I'm running tensorflow training jobs on AI Platform using the "scaleTier": "BASIC_GPU"
setting. My understanding is that this setting uses a single Tesla K80 GPU for my job.
Creating a new job while another job is already running seems to cause the newly created job to be put in a queue until the running job is finished. When I check the logs for the new job, I see this message:
This job is number 1 in the queue and requires 8.000000 CPUs and 1 K80 accelerators. The project is using 8.000000 CPUs out of 450 allowed and 1 K80 accelerators out of 0 TPU_V2_POD, 0 TPU_V3_POD, 1 K80, 1 P100, 1 V100, 4 P4, 4 T4, 8 TPU_V2, 8 TPU_V3 allowed across all regions.The project is using 8.000000 CPUs out of 20 allowed and 1 K80 accelerators out of 0 TPU_V2_POD, 0 TPU_V3_POD, 1 K80, 1 P100, 1 P4, 1 T4, 1 V100, 8 TPU_V2, 8 TPU_V3 allowed in the region us-central1.

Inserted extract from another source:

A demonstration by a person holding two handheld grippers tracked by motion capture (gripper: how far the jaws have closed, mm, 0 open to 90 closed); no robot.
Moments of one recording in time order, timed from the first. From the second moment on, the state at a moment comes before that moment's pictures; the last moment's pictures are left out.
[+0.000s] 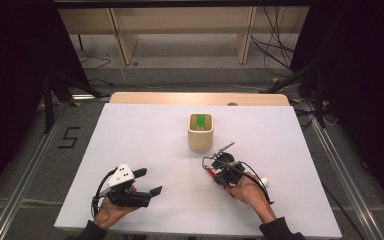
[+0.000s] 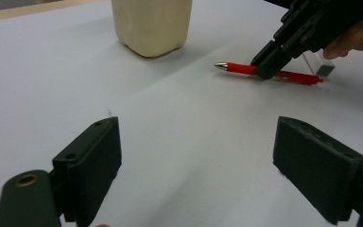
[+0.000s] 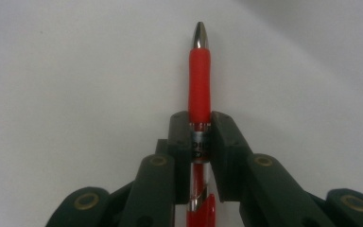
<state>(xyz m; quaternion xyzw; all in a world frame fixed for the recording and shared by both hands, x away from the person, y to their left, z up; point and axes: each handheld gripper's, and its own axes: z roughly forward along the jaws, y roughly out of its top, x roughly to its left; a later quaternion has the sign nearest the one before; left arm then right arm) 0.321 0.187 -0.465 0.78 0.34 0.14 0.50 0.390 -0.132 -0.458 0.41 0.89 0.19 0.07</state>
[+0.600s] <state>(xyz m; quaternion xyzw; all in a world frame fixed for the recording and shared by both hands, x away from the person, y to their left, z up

This AI Platform documentation seems to say that my project should be able to use up to 30 K80 GPUs concurrently.
Why is it that I can't even use 2 concurrently?
Do I need to do something to increase my limit to the expected 30?
For new projects, the default quota will be very low. You can request the more quota increase through this form.